# Lighting question



## generalzod34 (Nov 16, 2017)

Hi all, wondering if I have to much light on my 29 gallon tank. I currently have a finnex 24/7 planted Plus only used on max light and I also have a fluorescent light fixture with two 17w aqueon t8 daylight bulbs, these are on a timer set for 4 on 4 off 4 on 12 off. Pressurized Co2, PPS pro fertilization daily, plants kept, dwarf sag, 
cryptocoryne parva, S.repens, Anubias nana, jungle Val, myrio green, Hygrophila salicifolia, and Vesuvius sword.

Thanks


----------



## hoppycalif (Apr 7, 2005)

One Planted Plus light will give you about 60-65 PAR at the substrate level. That is high light, or possibly high medium light. In either case it is plenty of light to grow all of the plants you have. You need a relatively high CO2 level to use that much light and not have lots of algae problems.

How are you adjusting your CO2 bubble rate? You need around 30-40 ppm of CO2 for that much light. You can measure how much you have, with enough accuracy, by measuring the pH of the tank water after the CO2 is off for about 12 or more hours. Then measure the pH after the CO2 is on for at least 3 hours. The ppm of CO2 will be about 3 times 10 raised to the drop in pH power. For example, if the pH drops from 7.0 to 6.0 with the CO2 on, you would have about 3 x 10 to the first power, or 30 ppm. If it drops from 7.0 to 6.2, you would have about 20 ppm, and if it drops from 7.0 to about 5.8, you would have about 45 ppm.

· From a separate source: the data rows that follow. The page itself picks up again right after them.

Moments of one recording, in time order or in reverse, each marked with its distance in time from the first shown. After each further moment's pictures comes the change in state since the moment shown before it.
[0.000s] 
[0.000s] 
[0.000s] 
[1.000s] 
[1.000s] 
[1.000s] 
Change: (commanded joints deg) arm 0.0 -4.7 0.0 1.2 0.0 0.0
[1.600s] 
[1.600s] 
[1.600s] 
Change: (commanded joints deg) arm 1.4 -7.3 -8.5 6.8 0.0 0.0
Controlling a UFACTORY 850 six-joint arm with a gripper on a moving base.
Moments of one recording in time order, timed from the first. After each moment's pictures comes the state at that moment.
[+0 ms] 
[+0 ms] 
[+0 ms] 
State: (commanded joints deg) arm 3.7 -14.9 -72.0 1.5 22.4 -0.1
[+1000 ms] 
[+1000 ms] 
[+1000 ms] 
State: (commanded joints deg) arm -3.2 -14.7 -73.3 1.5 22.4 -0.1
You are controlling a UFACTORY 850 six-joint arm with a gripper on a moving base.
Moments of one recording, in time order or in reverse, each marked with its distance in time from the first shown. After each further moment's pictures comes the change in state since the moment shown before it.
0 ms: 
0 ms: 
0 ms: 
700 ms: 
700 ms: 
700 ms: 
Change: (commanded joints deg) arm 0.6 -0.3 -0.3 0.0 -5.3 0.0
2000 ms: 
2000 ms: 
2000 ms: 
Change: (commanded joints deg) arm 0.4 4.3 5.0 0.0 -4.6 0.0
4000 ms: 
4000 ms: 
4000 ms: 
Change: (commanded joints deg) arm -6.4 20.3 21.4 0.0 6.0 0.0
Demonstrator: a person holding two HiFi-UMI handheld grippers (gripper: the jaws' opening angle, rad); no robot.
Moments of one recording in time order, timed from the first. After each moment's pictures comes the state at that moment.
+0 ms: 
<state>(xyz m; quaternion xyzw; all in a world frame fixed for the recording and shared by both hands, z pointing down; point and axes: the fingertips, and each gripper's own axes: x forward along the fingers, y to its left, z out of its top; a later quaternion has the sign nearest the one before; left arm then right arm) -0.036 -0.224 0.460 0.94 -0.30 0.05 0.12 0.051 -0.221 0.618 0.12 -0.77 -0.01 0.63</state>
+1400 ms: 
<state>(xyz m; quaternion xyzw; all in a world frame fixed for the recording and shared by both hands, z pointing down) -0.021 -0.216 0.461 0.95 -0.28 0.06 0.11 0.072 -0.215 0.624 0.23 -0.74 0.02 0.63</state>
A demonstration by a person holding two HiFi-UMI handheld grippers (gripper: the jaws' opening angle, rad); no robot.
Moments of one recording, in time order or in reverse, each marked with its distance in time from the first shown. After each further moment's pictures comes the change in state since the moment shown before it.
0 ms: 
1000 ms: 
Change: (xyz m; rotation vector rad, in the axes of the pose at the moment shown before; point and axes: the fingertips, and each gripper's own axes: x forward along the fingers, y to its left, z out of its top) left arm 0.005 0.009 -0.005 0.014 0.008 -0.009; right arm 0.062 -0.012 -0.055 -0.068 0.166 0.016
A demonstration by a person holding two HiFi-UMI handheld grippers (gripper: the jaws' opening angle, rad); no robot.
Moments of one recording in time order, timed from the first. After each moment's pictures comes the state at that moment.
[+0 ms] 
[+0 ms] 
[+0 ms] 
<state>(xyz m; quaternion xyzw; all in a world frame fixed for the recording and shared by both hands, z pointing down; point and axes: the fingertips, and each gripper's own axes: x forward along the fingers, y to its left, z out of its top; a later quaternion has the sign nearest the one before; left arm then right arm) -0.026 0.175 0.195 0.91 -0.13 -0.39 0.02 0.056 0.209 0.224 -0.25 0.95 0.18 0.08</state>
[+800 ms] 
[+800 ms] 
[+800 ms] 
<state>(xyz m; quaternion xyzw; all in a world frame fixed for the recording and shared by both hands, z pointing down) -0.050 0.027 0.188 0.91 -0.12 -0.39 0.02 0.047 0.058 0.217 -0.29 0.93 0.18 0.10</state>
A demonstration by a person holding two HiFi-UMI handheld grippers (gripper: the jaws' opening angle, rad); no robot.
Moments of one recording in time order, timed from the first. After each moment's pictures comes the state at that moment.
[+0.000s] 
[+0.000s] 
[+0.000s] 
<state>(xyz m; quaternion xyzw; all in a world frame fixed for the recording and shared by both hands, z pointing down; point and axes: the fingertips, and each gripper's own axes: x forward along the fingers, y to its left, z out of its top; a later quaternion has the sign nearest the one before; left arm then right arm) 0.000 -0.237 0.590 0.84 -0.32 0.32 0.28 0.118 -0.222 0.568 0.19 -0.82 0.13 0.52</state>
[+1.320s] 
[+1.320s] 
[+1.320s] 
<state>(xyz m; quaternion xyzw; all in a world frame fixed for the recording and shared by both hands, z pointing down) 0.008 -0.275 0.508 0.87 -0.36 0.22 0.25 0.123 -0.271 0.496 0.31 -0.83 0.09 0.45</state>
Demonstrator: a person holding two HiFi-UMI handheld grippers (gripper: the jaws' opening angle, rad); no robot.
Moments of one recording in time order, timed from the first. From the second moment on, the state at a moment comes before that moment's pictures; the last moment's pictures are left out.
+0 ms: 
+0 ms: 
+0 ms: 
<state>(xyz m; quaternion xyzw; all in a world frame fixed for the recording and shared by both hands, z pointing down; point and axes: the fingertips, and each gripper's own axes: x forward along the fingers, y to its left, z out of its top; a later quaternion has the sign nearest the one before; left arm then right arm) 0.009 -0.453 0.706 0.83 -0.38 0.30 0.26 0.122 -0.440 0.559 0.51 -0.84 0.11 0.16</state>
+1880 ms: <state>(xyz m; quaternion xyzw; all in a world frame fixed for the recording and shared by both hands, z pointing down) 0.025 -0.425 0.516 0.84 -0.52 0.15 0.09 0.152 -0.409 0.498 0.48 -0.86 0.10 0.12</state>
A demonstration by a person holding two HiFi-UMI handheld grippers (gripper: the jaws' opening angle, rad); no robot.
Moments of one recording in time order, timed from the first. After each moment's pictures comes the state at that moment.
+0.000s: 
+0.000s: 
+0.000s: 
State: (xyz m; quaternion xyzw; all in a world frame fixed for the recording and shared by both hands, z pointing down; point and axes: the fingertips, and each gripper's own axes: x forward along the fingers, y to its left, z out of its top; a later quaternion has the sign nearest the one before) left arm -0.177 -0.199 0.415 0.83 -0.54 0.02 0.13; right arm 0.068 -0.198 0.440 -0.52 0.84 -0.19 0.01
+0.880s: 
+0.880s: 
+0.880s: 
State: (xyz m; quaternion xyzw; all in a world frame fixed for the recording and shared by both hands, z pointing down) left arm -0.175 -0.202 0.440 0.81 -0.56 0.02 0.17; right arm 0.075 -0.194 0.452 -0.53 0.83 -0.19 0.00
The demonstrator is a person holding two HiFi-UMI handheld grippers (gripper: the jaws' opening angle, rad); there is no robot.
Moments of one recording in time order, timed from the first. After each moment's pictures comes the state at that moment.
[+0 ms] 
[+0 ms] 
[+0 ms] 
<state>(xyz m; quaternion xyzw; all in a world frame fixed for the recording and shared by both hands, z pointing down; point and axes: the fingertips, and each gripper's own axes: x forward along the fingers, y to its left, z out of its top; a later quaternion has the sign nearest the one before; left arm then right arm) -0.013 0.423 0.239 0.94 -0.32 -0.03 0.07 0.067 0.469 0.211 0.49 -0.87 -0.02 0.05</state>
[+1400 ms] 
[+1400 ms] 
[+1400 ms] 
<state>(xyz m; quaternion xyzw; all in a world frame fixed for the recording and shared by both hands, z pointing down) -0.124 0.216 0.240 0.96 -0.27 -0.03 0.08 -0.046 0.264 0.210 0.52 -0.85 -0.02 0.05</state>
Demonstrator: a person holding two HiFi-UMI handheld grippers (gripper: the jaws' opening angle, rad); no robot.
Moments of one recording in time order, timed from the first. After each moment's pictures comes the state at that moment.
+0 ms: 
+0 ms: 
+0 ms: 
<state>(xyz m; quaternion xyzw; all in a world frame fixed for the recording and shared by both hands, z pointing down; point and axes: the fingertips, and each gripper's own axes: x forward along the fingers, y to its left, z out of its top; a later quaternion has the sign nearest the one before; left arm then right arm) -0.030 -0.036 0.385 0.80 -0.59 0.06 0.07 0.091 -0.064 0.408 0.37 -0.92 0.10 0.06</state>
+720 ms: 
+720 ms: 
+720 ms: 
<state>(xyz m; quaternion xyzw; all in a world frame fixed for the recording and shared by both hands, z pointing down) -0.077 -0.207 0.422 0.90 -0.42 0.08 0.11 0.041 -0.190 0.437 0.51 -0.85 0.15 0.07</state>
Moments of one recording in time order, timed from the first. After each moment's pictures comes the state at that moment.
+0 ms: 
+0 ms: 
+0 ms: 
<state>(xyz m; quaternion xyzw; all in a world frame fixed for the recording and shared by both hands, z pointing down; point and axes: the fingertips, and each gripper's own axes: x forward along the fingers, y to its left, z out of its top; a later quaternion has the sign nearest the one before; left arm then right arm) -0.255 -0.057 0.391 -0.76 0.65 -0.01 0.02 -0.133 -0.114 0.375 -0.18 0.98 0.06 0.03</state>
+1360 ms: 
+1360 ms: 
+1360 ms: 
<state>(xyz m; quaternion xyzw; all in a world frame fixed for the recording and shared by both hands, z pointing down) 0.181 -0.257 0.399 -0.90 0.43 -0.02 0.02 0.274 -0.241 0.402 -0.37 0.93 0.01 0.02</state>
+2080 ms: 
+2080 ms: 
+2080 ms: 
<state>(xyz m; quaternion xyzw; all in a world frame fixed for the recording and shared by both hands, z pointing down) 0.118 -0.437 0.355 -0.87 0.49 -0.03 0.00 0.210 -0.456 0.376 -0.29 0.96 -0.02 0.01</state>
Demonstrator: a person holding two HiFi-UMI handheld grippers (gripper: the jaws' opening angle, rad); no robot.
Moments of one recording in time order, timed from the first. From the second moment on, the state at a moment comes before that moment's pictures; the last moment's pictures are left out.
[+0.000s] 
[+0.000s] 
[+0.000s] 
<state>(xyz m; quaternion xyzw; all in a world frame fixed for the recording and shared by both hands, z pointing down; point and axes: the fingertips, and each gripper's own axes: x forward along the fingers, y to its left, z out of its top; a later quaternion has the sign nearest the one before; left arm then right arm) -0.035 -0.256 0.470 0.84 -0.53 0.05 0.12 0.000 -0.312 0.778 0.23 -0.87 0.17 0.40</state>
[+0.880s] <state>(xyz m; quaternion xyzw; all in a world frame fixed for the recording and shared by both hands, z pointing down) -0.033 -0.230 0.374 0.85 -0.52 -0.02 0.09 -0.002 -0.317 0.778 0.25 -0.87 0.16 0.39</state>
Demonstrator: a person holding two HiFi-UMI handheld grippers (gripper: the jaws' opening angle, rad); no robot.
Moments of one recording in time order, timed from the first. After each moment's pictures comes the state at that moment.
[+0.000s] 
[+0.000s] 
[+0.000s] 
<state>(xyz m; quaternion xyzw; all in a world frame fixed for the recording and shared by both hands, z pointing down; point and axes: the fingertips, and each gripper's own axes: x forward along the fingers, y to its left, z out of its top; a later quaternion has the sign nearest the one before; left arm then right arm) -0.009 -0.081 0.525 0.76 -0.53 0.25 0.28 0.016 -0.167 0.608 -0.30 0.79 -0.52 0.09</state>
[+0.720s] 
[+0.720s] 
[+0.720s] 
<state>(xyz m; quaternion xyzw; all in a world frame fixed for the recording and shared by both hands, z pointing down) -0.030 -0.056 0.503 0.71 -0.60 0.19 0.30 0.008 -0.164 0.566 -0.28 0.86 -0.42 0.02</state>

In my opinion the PPS method for dosing fertilizers isn't the best for high light tanks. Much better is the EI method - http://www.aquaticplantcentral.com/forumapc/fertilizing/15225-estimative-index-dosing-guide.html


----------



## generalzod34 (Nov 16, 2017)

I tried to search for par on the finnex 24/7 planted Plus and found many different answers, some low light, some low-med light so idk, the light is 18” above the substrate, also the EI method I did look into that but I’m not to hip on 50% weekly water changes because I do not use tap water.


----------



## hoppycalif (Apr 7, 2005)

This is how I estimated the PAR from your 30 inch long Planted Plus light, at 18 inches from the substrate.


----------



## generalzod34 (Nov 16, 2017)

Oh sweet! I never seen that chart, so I’m at 60 par with the planted + 24/7 which is high light. Fluorescent is coming off lol, and my Co2 is at 30ppm ph is 7.0 without Co2 and 6.0 with Co2..


----------



## hoppycalif (Apr 7, 2005)

Please let us know how it works out with just the one Finnex Planted Plus light.


----------



## supperfish (Oct 10, 2016)

A 29 gallon fish tank is usually 18" high and based on the PAR values of the Finnex Planted+ 24/7, one fixture provides enough light (or more light) for even high light level plants in your tank.


----------



## tysonjames (Sep 6, 2019)

I have read about the Finnex Planted Plus 24/7 LED Light. Is it really the best option to go with.


----------



## hoppycalif (Apr 7, 2005)

tysonjames said:


> I have read about the Finnex Planted Plus 24/7 LED Light. Is it really the best option to go with.


Welcome to APC! There are several good LED lights available now, so I wouldn't say any of them are the "best", but many of them are good. I used a Planted + light and was very pleased with it.


----------



## Am2020 (Sep 10, 2019)

Not too much lighting. Better to have intense lighting but shorter photo period, than weak lighting on too long.

I'd suggest keeping the LED towards the front, for your shorter plants, and the T8's towards the back for the taller plants.

I have my old SPS reef tank diy LED lighting on my 55 without any problems. Its pumping about 250 watts of full spectrum 3 watt diodes, and I could probably add more lights if I wanted. Once the leaves break the surface that's a different story. They can't grow out of water because the lighting is so iintense.the leaves turn white and stunted.


----------